141 F.2d 729 | D.C. Cir. | 1944

EDGERTON, Associate Justice.

This is a suit by a grantor’s heirs to set aside, on the ground of the grantor’s mental incapacity, a conveyance of real property to a stranger. Over the objection of the grantee, the heirs were allowed to prove by medical testimony and hospital records that the grantor was insane. The grantee appeals from a judgment in favor of the heirs. The only question we need consider is whether the testimony and records should have been excluded because of a statute which provides that “no physician or surgeon shall be permitted, without the consent of the person afflicted, or of his legal representative, to disclose any information, confidential in its nature, which he shall have acquired in attending a patient in a professional capacity and which was necessary to enable him to act in that capacity * * *.”1

The statute is plainly intended to protect the interests of the patient, not those of persons with whom he deals. Accordingly it permits him and does not permit them to waive the physician’s disqualification. It would pervert the statute to permit them to insist upon the disqualification, to the prejudice and over the objection of persons who stand in the patient’s shoes. Under statutes which make no mention of a “legal representative,” the heirs of the patient have often been permitted to exercise the patient’s privilege of waiver in order to enforce a substantive right which descended from the patient to his heirs.2

*730The inclusion in the District of Columbia statute of the term “legal representative” does not weaken, but strengthens, the position of the heirs. The term, as used in the statute, refers to the persons who are entitled to enforce the particular substantive right of the patient which is involved in a particular case. Since the substantive right involved in this case is the right to avoid a deed, the persons entitled to enforce the right are the heirs. Accordingly they may exercise, as against a stranger, the patient’s privilege of waiver. A duly appointed executor,3 though not one merely nominated in a will,4 may exercise the privilege, in a case in which it is the executor who stands in the patient’s shoes. But this does not imply that the heirs may not exercise it when they stand in the patient’s shoes and there is no controversy between them and the executor.5 As compared to an executor, an heir “is at least equally interested in preserving the ancestor’s reputation, and * * * has an equal moral claim to protect the deceased’s property-rights from unwarranted diminution.”6 In this case •there was no executor nor occasion for one, since the deceased left no personal estate.

Affirmed.

D.C.Code, 1940, § 14-308. Cf. In re Cottrill’s Estate, D.C., 39 F.Supp. 689.

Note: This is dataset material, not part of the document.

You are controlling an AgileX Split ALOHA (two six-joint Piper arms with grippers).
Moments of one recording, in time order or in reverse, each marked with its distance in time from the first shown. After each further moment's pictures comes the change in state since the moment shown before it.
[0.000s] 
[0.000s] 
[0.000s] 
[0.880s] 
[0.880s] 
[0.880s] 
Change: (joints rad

Shornick v. Shornick, 25 Ariz. 563, 220 P. 397, 31 A.L.R. 159; Flack v. Brewster, 107 Kan. 63, 190 P. 616; Gorman v. Hickey, 145 Kan. 54, 64 P.2d 587; Sprouse v. Magee, 46 Idaho 622, 269 P. 993; In re Thomas’ Estate, 165 Wash. 42, 4 P.2d 837, affirmed on rehearing, 165 Wash. 61, 7 P.2d 1119.

Thompson v. Smith, 70 App.D.C. 65, 103 F.2d 936, 123 A.L.R. 76.

Hutchins v. Hutchins, 48 App.D.C. 495; Labofish v. Berman, 60 App.D.C. 397, 55 F.2d 1022, distinguished on this ground in Thompson v. Smith, supra; McCartney v. Holmquist, 70 App.D.C. 334, 106 F.2d 855, 126 A.L.R. 375.

We have no occasion to consider the relative rights of the heirs and the executor in such a controversy. Cf. Hutchins v. Hutchins, 48 App.D.C. 495; Stafford v. American Security & Trust Co., 60 App.D.C. 380, 55 F.2d 542.

8 Wigmore, Evidence, 3d Ed. 1940, § 2391. Cf. 31 A.L.R. 167, 177; 126 A.L.R. 380, 382.